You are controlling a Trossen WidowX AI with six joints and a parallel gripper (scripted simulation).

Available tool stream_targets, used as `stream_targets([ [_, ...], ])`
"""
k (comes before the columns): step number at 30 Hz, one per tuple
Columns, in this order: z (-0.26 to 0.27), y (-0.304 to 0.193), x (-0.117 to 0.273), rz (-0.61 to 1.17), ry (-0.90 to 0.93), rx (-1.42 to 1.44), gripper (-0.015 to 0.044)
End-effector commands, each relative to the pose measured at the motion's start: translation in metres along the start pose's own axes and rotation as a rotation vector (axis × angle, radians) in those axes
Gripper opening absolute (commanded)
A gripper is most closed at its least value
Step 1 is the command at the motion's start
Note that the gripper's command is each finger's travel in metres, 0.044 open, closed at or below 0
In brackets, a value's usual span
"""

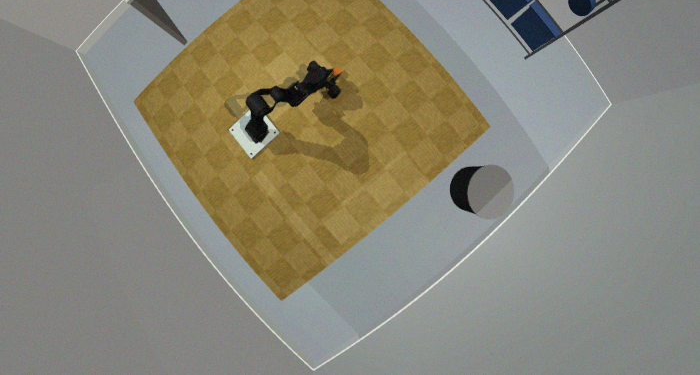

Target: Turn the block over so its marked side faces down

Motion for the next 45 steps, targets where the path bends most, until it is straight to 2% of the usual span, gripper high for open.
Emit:
stream_targets([
  [1,0.0011,-0.0033,0.0001,-0.005,0.002,0.004,0.0000],
  [11,0.0011,-0.0033,0.0001,-0.005,0.002,0.004,0.0000],
  [28,0.0011,-0.0033,0.0001,-0.005,0.002,0.004,0.0440],
  [45,0.0011,-0.0033,0.0001,-0.005,0.002,0.004,0.0440],
])
Point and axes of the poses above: the point midway between the two fingers, 35 mm back from their tips, its own x axis back along the fingers, its own z axis across the jaws, y = z × x, the point moved 10 cm from there along x, back along the fingers, and after that the axes turned 15 degrees about x, right-handed, at the moved point
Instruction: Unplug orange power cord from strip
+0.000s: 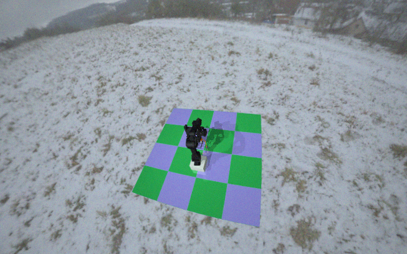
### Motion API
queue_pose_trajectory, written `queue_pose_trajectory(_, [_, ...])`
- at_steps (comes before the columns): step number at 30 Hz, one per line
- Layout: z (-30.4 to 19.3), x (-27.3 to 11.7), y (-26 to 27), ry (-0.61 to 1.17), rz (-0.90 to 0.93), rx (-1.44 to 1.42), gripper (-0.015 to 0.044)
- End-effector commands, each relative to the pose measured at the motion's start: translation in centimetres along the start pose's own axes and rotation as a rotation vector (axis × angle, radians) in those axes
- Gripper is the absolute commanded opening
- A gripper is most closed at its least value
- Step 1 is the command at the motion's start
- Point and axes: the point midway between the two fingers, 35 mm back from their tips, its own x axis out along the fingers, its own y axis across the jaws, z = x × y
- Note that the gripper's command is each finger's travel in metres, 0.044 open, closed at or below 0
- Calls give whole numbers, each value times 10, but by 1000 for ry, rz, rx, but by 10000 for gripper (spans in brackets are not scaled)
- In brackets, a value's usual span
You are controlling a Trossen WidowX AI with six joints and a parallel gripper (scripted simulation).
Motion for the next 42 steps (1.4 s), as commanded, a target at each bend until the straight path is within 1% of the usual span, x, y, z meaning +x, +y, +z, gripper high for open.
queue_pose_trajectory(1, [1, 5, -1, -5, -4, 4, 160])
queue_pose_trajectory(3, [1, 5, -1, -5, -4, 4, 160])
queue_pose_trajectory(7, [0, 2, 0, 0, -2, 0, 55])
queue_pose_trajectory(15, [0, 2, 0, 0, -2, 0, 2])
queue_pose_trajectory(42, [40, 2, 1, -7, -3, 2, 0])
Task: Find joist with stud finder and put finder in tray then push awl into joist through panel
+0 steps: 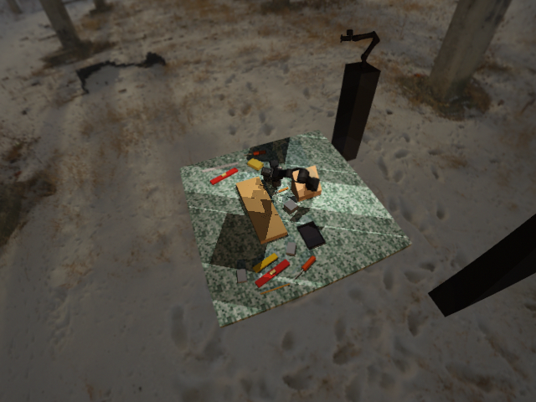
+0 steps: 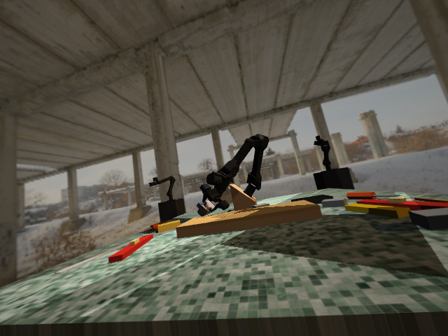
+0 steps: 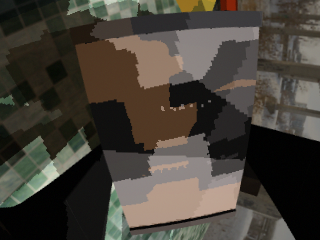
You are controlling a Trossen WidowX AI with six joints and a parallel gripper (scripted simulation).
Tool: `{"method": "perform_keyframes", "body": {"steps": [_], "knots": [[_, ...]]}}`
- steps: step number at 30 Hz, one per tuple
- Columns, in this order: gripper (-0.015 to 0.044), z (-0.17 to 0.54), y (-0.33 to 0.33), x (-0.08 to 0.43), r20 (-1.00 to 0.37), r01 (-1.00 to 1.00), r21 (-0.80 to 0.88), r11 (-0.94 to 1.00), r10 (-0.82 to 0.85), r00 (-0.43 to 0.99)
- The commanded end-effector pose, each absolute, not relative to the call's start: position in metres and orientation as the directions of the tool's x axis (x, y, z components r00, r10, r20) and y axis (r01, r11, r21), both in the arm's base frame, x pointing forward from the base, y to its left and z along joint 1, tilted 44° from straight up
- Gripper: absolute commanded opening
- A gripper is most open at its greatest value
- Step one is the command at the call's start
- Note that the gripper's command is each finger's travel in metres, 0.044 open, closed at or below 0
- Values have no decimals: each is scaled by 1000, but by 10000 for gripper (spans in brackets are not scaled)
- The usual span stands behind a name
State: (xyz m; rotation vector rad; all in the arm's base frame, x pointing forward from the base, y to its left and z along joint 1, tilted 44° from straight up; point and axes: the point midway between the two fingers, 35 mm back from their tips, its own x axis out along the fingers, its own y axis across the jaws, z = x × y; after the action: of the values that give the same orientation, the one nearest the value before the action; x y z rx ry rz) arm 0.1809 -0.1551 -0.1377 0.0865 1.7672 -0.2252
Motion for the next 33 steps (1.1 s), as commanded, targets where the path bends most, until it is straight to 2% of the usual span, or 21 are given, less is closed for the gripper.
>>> {"method": "perform_keyframes", "body": {"steps": [1, 15, 31, 33], "knots": [[0, -142, -152, 180, -974, 183, -113, 977, -72, -213], [0, -156, -137, 185, -977, 175, -104, 979, -68, -202], [420, -154, -139, 185, -977, 173, -102, 980, -67, -201], [440, -153, -139, 185, -977, 173, -102, 980, -66, -201]]}}
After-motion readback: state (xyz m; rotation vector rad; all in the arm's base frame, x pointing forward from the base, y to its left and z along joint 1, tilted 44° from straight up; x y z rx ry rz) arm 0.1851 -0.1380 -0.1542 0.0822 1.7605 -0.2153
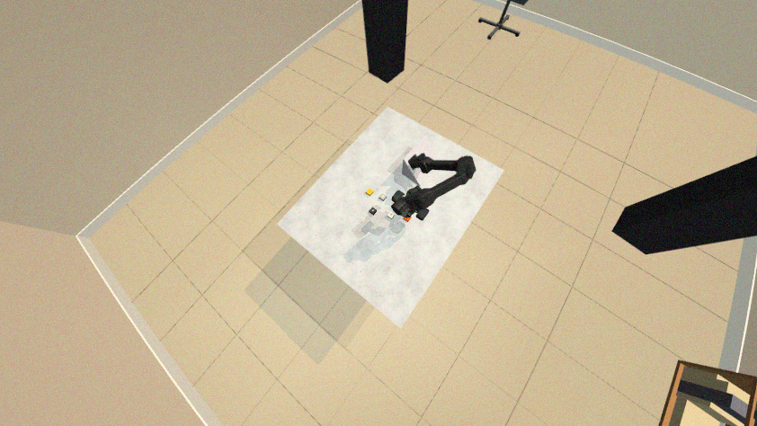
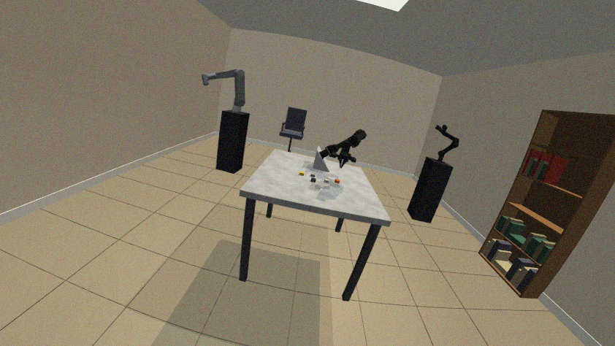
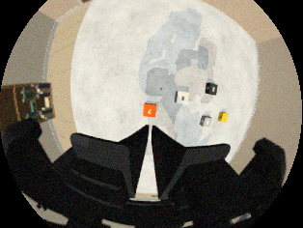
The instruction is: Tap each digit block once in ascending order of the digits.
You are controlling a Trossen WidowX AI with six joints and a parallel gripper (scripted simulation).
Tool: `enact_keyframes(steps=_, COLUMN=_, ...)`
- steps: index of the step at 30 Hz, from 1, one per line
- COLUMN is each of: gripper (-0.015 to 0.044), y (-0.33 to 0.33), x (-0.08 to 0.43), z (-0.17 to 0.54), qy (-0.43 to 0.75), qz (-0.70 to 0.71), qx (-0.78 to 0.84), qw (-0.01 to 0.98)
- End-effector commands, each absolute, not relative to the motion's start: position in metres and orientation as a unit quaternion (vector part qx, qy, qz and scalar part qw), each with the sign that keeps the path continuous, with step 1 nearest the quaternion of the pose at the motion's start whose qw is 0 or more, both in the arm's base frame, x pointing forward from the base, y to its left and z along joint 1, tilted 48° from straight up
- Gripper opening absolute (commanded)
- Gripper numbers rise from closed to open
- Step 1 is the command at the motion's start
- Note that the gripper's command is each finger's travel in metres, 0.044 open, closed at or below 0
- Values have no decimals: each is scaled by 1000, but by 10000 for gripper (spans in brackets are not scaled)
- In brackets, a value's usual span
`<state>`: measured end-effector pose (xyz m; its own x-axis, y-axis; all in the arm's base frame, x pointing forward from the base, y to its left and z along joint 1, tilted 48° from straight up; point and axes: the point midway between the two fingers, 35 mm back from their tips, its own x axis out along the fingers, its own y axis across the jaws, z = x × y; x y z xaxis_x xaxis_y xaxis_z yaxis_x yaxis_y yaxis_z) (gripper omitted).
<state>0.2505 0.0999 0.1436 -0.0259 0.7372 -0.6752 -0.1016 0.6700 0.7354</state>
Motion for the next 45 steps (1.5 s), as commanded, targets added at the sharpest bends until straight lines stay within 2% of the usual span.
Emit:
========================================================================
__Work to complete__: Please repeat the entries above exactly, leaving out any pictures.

__Task output__:
You are controlling a Trossen WidowX AI with six joints and a parallel gripper (scripted simulation).

Available tool stream_targets, used as `stream_targets([ [_, ...], ])`
"""
k (comes before the columns): step number at 30 Hz, one per tuple
Columns, in this order: z (-0.26 to 0.27), y (-0.304 to 0.193), x (-0.117 to 0.273), rz (-0.61 to 1.17), ry (-0.90 to 0.93), rx (-1.42 to 1.44), gripper (-0.015 to 0.044)
End-effector commands, each relative to the pose measured at the motion's start: translation in metres along the start pose's own axes and rotation as a rotation vector (axis × angle, radians) in those axes
Gripper opening absolute (commanded)
A gripper is most closed at its least value
Step 1 is the command at the motion's start
Note that the gripper's command is each finger's travel in metres, 0.044 open, closed at or below 0
In brackets, a value's usual span
"""


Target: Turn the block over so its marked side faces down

Motion for the next 45 steps, targets where the path bends most, until it is straight to 2% of the usual span, gripper high for open.
Emit:
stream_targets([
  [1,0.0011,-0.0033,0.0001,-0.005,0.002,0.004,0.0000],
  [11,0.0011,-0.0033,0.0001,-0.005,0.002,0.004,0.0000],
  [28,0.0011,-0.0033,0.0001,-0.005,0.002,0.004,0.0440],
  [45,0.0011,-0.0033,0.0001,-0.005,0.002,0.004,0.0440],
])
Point and axes of the poses above: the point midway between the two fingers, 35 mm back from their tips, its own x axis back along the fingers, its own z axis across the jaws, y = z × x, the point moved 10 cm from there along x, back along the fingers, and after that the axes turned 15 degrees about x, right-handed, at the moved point
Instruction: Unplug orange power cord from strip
+0.000s: 
### Motion API
queue_pose_trajectory, written `queue_pose_trajectory(_, [_, ...])`
- at_steps (comes before the columns): step number at 30 Hz, one per line
- Layout: z (-30.4 to 19.3), x (-27.3 to 11.7), y (-26 to 27), ry (-0.61 to 1.17), rz (-0.90 to 0.93), rx (-1.44 to 1.42), gripper (-0.015 to 0.044)
- End-effector commands, each relative to the pose measured at the motion's start: translation in centimetres along the start pose's own axes and rotation as a rotation vector (axis × angle, radians) in those axes
- Gripper is the absolute commanded opening
- A gripper is most closed at its least value
- Step 1 is the command at the motion's start
- Point and axes: the point midway between the two fingers, 35 mm back from their tips, its own x axis out along the fingers, its own y axis across the jaws, z = x × y
- Note that the gripper's command is each finger's travel in metres, 0.044 open, closed at or below 0
- Calls give whole numbers, each value times 10, but by 1000 for ry, rz, rx, but by 10000 for gripper (spans in brackets are not scaled)
- In brackets, a value's usual span
You are controlling a Trossen WidowX AI with six joints and a parallel gripper (scripted simulation).
Motion for the next 42 steps (1.4 s), as commanded, a target at each bend until the straight path is within 1% of the usual span, x, y, z meaning +x, +y, +z, gripper high for open.
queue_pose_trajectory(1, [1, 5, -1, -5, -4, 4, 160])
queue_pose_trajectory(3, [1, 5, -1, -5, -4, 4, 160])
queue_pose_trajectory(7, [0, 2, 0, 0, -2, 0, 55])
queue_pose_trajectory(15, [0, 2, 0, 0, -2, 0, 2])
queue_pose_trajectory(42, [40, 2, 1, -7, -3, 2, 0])
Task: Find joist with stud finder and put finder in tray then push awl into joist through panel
+0 steps: 
+0 steps: 
+0 steps: 
You are controlling a Trossen WidowX AI with six joints and a parallel gripper (scripted simulation).
Tool: `{"method": "perform_keyframes", "body": {"steps": [_], "knots": [[_, ...]]}}`
- steps: step number at 30 Hz, one per tuple
- Columns, in this order: gripper (-0.015 to 0.044), z (-0.17 to 0.54), y (-0.33 to 0.33), x (-0.08 to 0.43), r20 (-1.00 to 0.37), r01 (-1.00 to 1.00), r21 (-0.80 to 0.88), r11 (-0.94 to 1.00), r10 (-0.82 to 0.85), r00 (-0.43 to 0.99)
- The commanded end-effector pose, each absolute, not relative to the call's start: position in metres and orientation as the directions of the tool's x axis (x, y, z components r00, r10, r20) and y axis (r01, r11, r21), both in the arm's base frame, x pointing forward from the base, y to its left and z along joint 1, tilted 44° from straight up
- Gripper: absolute commanded opening
- A gripper is most open at its greatest value
- Step one is the command at the call's start
- Note that the gripper's command is each finger's travel in metres, 0.044 open, closed at or below 0
- Values have no decimals: each is scaled by 1000, but by 10000 for gripper (spans in brackets are not scaled)
- The usual span stands behind a name
State: (xyz m; rotation vector rad; all in the arm's base frame, x pointing forward from the base, y to its left and z along joint 1, tilted 44° from straight up; point and axes: the point midway between the two fingers, 35 mm back from their tips, its own x axis out along the fingers, its own y axis across the jaws, z = x × y; after the action: of the values that give the same orientation, the one nearest the value before the action; x y z rx ry rz) arm 0.1809 -0.1551 -0.1377 0.0865 1.7672 -0.2252
Motion for the next 33 steps (1.1 s), as commanded, targets where the path bends most, until it is straight to 2% of the usual span, or 21 are given, less is closed for the gripper.
>>> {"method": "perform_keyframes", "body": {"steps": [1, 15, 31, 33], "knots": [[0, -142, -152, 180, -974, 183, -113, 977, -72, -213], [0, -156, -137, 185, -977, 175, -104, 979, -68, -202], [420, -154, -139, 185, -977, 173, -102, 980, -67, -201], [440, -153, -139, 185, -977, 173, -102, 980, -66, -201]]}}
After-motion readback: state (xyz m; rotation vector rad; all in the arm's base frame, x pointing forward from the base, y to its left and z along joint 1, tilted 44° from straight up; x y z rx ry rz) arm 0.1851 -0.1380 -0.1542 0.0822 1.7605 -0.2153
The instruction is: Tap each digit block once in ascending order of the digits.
You are controlling a Trossen WidowX AI with six joints and a parallel gripper (scripted simulation).
Tool: `enact_keyframes(steps=_, COLUMN=_, ...)`
- steps: index of the step at 30 Hz, from 1, one per line
- COLUMN is each of: gripper (-0.015 to 0.044), y (-0.33 to 0.33), x (-0.08 to 0.43), z (-0.17 to 0.54), qy (-0.43 to 0.75), qz (-0.70 to 0.71), qx (-0.78 to 0.84), qw (-0.01 to 0.98)
- End-effector commands, each absolute, not relative to the motion's start: position in metres and orientation as a unit quaternion (vector part qx, qy, qz and scalar part qw), each with the sign that keeps the path continuous, with step 1 nearest the quaternion of the pose at the motion's start whose qw is 0 or more, both in the arm's base frame, x pointing forward from the base, y to its left and z along joint 1, tilted 48° from straight up
- Gripper opening absolute (commanded)
- Gripper numbers rise from closed to open
- Step 1 is the command at the motion's start
- Note that the gripper's command is each finger's travel in metres, 0.044 open, closed at or below 0
- Values have no decimals: each is scaled by 1000, but by 10000 for gripper (spans in brackets are not scaled)
- In brackets, a value's usual span
`<state>`: measured end-effector pose (xyz m; its own x-axis, y-axis; all in the arm's base frame, x pointing forward from the base, y to its left and z along joint 1, tilted 48° from straight up; point and axes: the point midway between the two fingers, 35 mm back from their tips, its own x axis out along the fingers, its own y axis across the jaws, z = x × y; x y z xaxis_x xaxis_y xaxis_z yaxis_x yaxis_y yaxis_z) (gripper omitted).
<state>0.2505 0.0999 0.1436 -0.0259 0.7372 -0.6752 -0.1016 0.6700 0.7354</state>
Motion for the next 45 steps (1.5 s), as commanded, targets added at the sharpest bends until straight lines stay within 2% of the usual span.
Emit:

The requested output is now complete.